Do you have a model number? Have you tried it?


----------



## dvanbramer88

I don't have a model number and i have never tried it, BUT i do work there in the fish department. I will grab a model # for you guys tonight at work.


----------



## dvanbramer88

It's made by Corallife. 

Coralife Aqualight Digital Power Center - - PetSmart


----------



## jrman83

I use those. They don't have as much control as you may think. The right outlets are on all the time, the 4 the left are on timers. When the top two are on, daylight outlets, the bottom two, nighttime outlets, are off and vice-versa. You cannot program out the action of the night vs day outlets.


----------



## sschreiner5

jrman83 said:


> I use those. They don't have as much control as you may think. The right outlets are on all the time, the 4 the left are on timers. When the top two are on, daylight outlets, the bottom two, nighttime outlets, are off and vice-versa. You cannot program out the action of the night vs day outlets.
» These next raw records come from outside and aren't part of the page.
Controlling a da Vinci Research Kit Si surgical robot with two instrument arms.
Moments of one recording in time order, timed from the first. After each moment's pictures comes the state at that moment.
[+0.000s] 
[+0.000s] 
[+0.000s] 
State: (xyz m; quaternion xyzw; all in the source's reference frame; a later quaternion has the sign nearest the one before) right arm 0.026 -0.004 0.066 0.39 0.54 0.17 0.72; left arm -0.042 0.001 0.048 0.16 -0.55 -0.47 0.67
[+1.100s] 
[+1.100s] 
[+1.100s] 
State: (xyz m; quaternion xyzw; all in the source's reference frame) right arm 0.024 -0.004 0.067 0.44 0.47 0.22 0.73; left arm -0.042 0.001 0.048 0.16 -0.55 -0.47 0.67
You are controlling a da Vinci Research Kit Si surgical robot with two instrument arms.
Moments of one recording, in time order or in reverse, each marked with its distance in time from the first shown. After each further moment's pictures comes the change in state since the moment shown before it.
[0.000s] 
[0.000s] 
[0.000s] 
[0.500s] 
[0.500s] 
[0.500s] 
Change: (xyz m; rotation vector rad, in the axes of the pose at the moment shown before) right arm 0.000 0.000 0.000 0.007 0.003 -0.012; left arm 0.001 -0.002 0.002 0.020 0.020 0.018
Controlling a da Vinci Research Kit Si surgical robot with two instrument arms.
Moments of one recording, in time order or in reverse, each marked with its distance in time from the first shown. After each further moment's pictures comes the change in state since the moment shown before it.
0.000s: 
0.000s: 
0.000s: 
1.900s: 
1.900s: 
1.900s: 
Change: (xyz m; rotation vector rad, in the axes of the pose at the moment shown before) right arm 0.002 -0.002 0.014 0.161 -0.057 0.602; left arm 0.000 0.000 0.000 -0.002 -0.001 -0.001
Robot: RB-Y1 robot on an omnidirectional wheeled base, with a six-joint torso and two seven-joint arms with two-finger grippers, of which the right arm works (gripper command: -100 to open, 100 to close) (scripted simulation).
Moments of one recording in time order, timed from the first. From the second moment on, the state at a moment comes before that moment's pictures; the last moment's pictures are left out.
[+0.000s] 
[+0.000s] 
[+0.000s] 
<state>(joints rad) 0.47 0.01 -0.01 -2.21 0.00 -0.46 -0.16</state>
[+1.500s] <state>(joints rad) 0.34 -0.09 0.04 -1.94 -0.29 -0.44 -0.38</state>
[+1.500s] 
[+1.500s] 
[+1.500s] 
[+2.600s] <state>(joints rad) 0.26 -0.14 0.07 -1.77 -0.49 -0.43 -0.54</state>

Yup I have one of these and its really only 1 timer. When one the blue ones are on the yellow ones are not, they can't both be on or off at the same time. On the package it talks about multiple program settings or something but what they really mean is you can have it turn the yellow ones on at 7 on Tuesday but on Wednesday they come on at 6 and Friday they come on at 5. So their 7 program settings are just one program for each day of the week. Its a pretty good timer so far though.


----------